_YOUR OBJECTIVE_. Could you transcribe all of the data exactly and skip any pictures?

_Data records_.
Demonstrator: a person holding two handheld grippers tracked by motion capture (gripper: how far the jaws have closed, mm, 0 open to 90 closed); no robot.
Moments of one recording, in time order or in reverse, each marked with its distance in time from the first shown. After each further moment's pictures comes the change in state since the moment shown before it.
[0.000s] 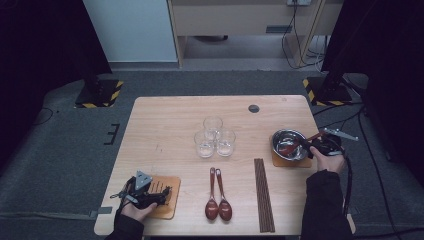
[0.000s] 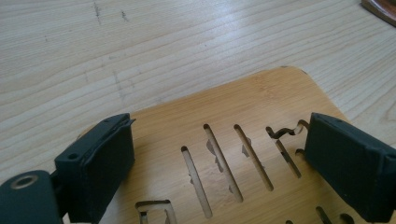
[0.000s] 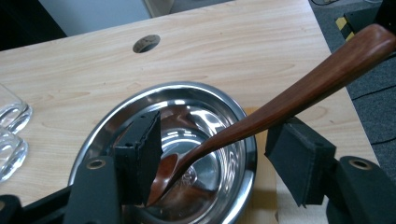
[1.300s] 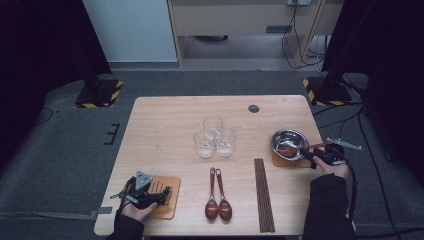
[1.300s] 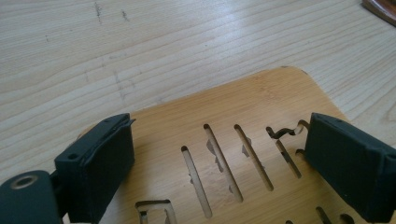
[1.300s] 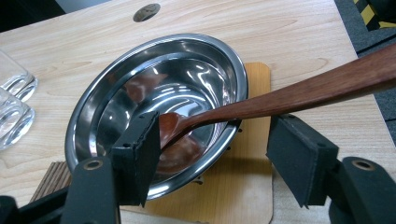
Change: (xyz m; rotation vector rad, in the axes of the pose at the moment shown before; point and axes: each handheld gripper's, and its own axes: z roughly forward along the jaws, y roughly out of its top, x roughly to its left) left arm 0.000 0.000 0.000 0.000 0.003 -0.002; right arm -0.011 -0.025 -0.012 0.065 0.036 0.025
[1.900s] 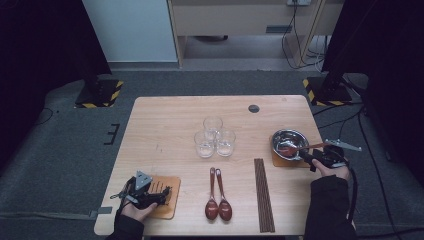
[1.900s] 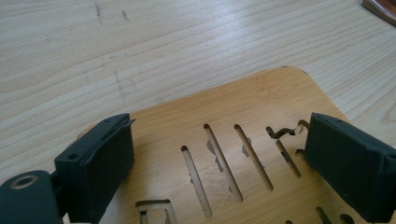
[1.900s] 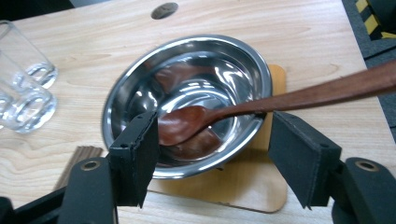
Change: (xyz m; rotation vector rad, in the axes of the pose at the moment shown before) left arm 0.000 0.000 0.000 0.006 0.002 -0.007; right arm 0.018 0.002 -0.018 0.004 0.010 -0.059
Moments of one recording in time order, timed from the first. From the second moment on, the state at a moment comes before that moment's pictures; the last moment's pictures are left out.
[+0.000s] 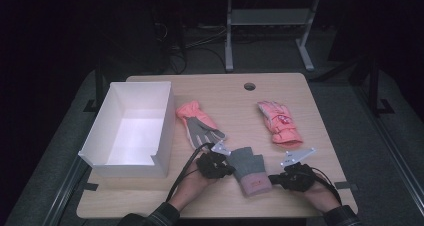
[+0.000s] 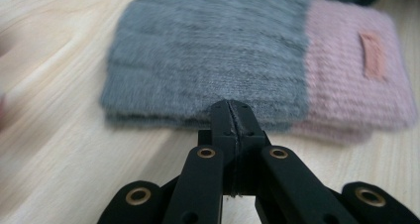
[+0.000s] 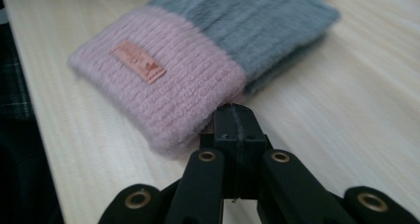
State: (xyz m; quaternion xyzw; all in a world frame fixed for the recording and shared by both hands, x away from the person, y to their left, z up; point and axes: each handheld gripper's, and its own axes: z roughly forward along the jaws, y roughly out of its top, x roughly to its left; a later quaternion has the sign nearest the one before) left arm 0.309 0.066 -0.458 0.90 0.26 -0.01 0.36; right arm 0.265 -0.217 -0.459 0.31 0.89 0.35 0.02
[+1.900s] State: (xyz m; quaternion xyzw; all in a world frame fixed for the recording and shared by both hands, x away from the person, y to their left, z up) left arm 0.318 0.065 -0.437 0.91 0.22 0.01 0.36; right arm 0.245 -0.220 -0.448 0.37 0.85 0.38 0.05
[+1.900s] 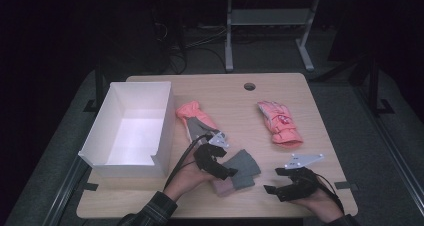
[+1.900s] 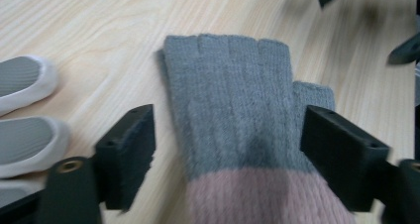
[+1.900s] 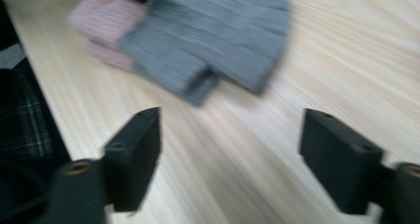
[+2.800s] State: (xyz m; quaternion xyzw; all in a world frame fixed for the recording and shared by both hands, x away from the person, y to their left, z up) left arm 0.308 0.050 -0.458 0.92 0.20 -0.01 0.32; right arm 0.252 -0.234 -0.451 0.41 0.82 0.38 0.08
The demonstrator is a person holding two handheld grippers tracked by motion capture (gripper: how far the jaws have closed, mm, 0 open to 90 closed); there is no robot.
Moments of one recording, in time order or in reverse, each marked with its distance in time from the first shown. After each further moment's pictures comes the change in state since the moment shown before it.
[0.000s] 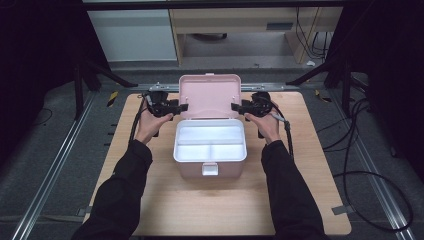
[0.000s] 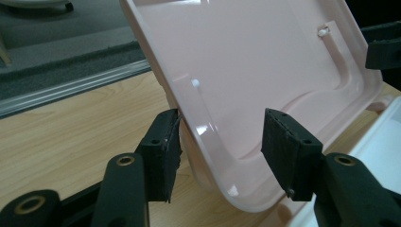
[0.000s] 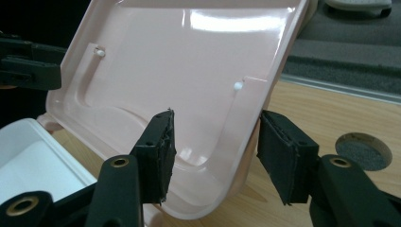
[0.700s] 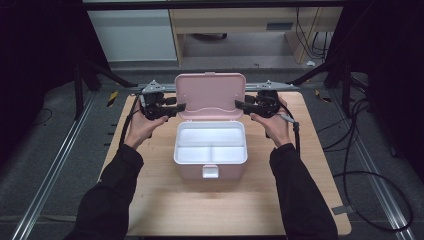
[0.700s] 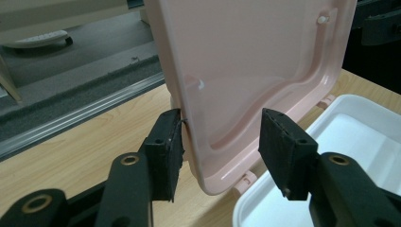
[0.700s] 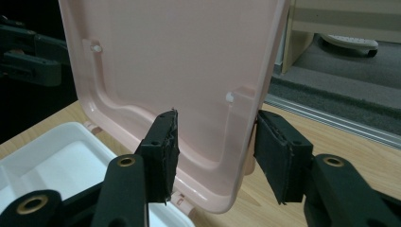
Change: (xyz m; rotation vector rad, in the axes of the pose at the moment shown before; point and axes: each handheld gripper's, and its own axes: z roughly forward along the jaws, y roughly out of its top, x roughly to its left) left arm -0.029 0.013 -0.042 -0.039 -0.008 0.126; right arm 0.029 0.020 -0.050 -0.049 -0.005 -0.124
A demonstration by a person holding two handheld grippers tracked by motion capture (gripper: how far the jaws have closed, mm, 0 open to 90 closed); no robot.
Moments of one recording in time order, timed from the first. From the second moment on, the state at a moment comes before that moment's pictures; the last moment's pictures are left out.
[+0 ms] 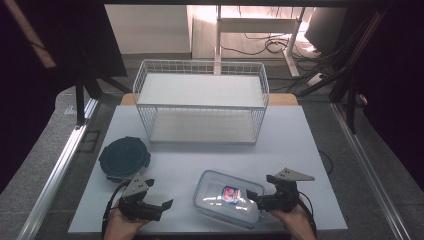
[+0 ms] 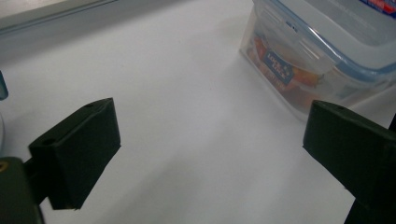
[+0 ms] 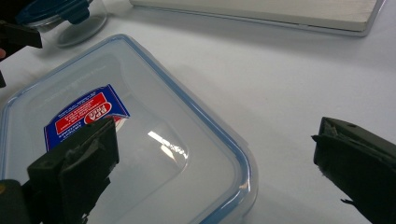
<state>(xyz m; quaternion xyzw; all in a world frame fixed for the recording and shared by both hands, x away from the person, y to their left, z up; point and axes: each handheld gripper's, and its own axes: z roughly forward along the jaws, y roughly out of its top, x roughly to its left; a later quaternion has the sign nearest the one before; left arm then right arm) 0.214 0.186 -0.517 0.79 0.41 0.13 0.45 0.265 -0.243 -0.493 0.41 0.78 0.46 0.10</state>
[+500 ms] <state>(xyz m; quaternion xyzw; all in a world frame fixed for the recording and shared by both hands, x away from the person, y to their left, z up) 0.214 0.173 -0.511 0.79 0.38 0.07 0.47 0.249 -0.256 -0.471 0.40 0.80 0.44 0.10</state>
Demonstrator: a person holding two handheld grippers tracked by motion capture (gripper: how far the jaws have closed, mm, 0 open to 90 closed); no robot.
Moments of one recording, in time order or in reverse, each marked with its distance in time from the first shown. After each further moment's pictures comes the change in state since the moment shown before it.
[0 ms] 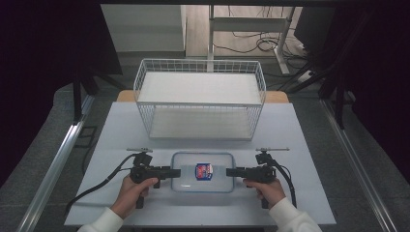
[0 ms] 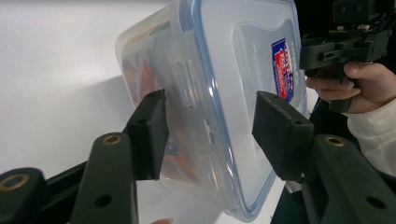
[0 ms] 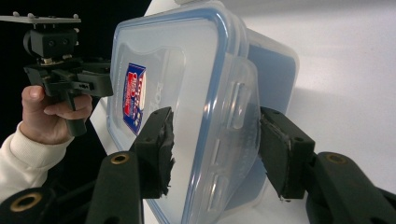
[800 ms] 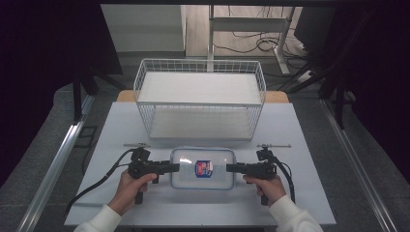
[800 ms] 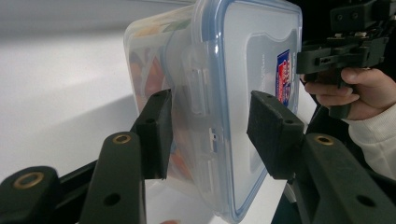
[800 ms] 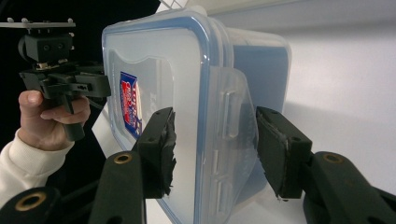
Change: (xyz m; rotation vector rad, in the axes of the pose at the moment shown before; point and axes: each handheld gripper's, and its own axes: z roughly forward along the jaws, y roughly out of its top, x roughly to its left) left arm -0.007 0.015 -0.009 -0.039 0.011 0.026; right arm 0.008 0.010 -0.004 -0.037 -0.005 -0.006
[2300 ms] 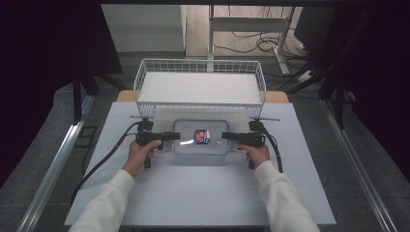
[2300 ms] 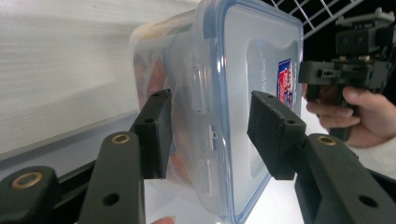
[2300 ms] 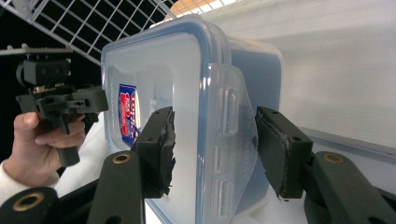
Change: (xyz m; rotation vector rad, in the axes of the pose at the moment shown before) left arm 0.079 0.074 0.033 -0.091 0.009 -0.040; right arm -0.050 0.084 0.048 -0.110 -0.052 -0.006
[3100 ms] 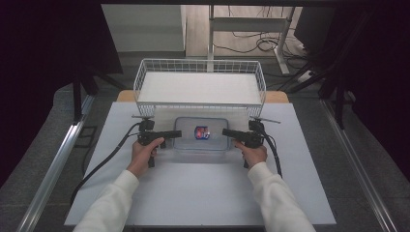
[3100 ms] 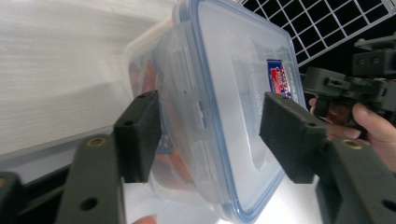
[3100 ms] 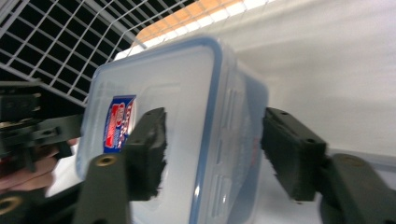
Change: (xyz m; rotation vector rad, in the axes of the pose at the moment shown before) left arm 0.000 0.000 0.006 -0.043 0.034 -0.063; right arm 0.009 -0.003 0.004 -0.113 -0.149 0.045
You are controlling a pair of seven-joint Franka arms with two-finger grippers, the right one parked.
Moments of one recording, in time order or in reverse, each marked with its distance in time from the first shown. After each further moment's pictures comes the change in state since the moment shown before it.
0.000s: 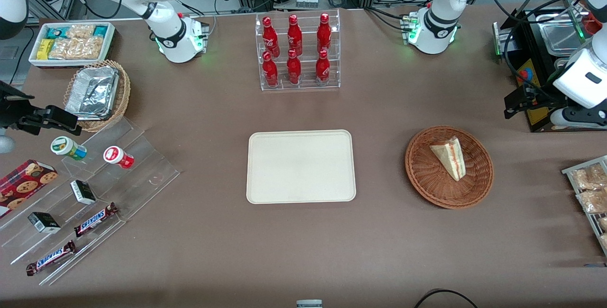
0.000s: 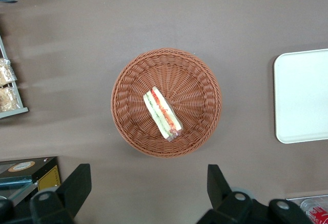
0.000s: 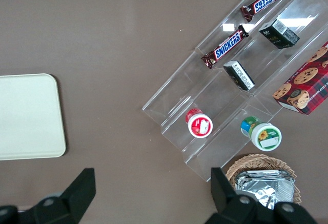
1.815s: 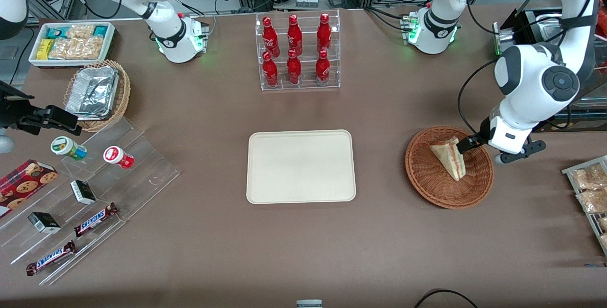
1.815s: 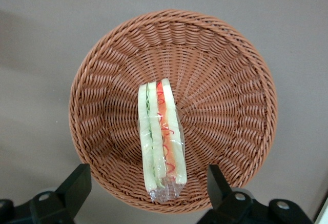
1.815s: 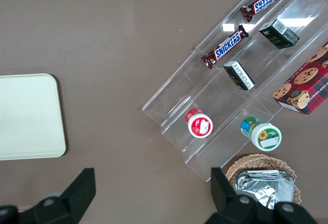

_TASK RESPONSE_.
Demonstrator: a person holding two handheld grippers tracked by motion capture (gripper: how far the jaws have closed, mm, 0 open to 90 closed); no robot.
Moments of one recording, in time order or in reverse, each marked with its distance in time from the first shown. After each further moment's pictures comes the change in state since the moment shown before it.
[0.000s] 
[0.000s] 
[0.000s] 
[1.300s] 
[1.300s] 
[1.300s] 
Change: (xyz m; rotation vector rad, in the axes of the pose at the moment shown before; point and axes: each handheld gripper's, and its own axes: z roughly forward along the jaws, y roughly out of its top, x roughly to its left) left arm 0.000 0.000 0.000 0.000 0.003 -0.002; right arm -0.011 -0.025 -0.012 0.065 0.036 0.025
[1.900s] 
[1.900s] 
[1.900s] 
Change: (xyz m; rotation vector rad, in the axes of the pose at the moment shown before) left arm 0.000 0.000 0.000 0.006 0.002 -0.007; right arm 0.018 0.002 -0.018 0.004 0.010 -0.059
Moments of one recording in time order, timed from the first. From the second moment on, the state at a moment comes before that moment's pictures; the last moment's pictures are left out.
[+0.000s] 
[+0.000s] 
[+0.000s] 
State: (xyz m; quaternion xyzw; all in a world frame fixed for the recording and shared by both hands, x away from the person, y to their left, z up; point and axes: each handheld gripper's, and its own axes: z roughly forward along the jaws, y roughly out of its top, x roughly to its left; a later quaternion has the sign nearest the one before) left arm 0.309 0.066 -0.458 0.90 0.26 -0.01 0.36; right arm 0.265 -0.217 -0.459 0.31 0.89 0.35 0.02
[+1.900s] State: (xyz m; quaternion xyzw; all in a world frame fixed for the recording and shared by both hands, x away from the person, y to their left, z up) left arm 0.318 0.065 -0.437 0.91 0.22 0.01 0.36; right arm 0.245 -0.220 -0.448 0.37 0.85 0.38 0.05
[+1.900s] 
[+1.900s] 
[+1.900s] 
[+2.800s] State: (xyz m; quaternion xyzw; all in a world frame fixed for the recording and shared by both hands, x away from the person, y to their left, z up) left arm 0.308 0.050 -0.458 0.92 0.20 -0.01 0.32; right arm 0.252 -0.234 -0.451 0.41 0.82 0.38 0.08
The demonstrator is a person holding two handheld grippers tracked by motion capture (gripper: how far the jaws have closed, mm, 0 open to 90 closed); there is no robot.
Moments of one recording, in time order or in reverse, each marked with its distance in time from the first shown. After each further moment's pictures comes the change in state since the moment shown before it.
[0.000s] 
[0.000s] 
[0.000s] 
[0.700s] 
[0.700s] 
[0.700s] 
Change: (xyz m; rotation vector rad, in the axes of the pose at the moment shown before; point and axes: each handheld gripper's, and its own axes: z roughly forward along the jaws, y roughly out of its top, x roughly to its left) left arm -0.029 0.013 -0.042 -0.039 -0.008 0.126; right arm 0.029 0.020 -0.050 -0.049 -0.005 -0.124
A demonstration by a person holding two handheld grippers tracked by motion capture (gripper: how far the jaws have closed, mm, 0 open to 90 closed); no robot.
Moments of one recording in time order, timed from the first. From the second moment on, the state at a moment comes before that moment's pictures; the last moment's pictures are left out.
[+0 ms] 
[+0 ms] 
[+0 ms] 
<state>(xyz m; quaternion xyzw; all in a world frame fixed for the recording and shared by both hands, x away from the person, y to their left, z up; point and axes: each handheld gripper's, and its own axes: z roughly forward along the jaws, y roughly out of its top, x roughly to its left; a later quaternion has the sign nearest the one before; left arm then right arm) 0.214 0.186 -0.517 0.79 0.41 0.13 0.45 0.265 -0.243 -0.493 0.41 0.78 0.46 0.10</state>
[+500 ms] <state>(xyz m; quaternion xyzw; all in a world frame fixed for the recording and shared by both hands, x away from the person, y to their left, z up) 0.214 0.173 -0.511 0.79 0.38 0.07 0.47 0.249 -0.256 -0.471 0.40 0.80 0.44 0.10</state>
Demonstrator: a person holding two handheld grippers tracked by motion capture (gripper: how far the jaws have closed, mm, 0 open to 90 closed); no robot.
Moments of one recording, in time order or in reverse, each marked with its distance in time from the first shown. After each further moment's pictures comes the change in state since the moment shown before it.
[0 ms] 
[0 ms] 
[0 ms] 
[800 ms] 
[800 ms] 
[800 ms] 
Change: (xyz m; rotation vector rad, in the axes of the pose at the moment shown before; point and axes: each handheld gripper's, and its own axes: z roughly forward along the jaws, y roughly out of its top, x roughly to its left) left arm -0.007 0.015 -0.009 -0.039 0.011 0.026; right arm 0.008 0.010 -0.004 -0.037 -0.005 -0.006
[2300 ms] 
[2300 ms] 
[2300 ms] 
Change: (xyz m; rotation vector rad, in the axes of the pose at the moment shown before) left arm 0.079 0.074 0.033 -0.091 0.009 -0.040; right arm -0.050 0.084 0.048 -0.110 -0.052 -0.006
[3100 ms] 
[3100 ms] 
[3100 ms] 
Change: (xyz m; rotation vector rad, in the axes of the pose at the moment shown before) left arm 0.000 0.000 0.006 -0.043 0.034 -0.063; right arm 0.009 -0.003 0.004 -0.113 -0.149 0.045
You are controlling a pair of seven-joint Franka arms with two-finger grippers, the right one parked.
Moments of one recording, in time order or in reverse, each marked with its distance in time from the first shown. After each further moment's pictures comes the change in state since the moment shown before it.
0.000s: 
0.000s: 
0.000s: 
1.815s: 
1.815s: 
1.815s: 

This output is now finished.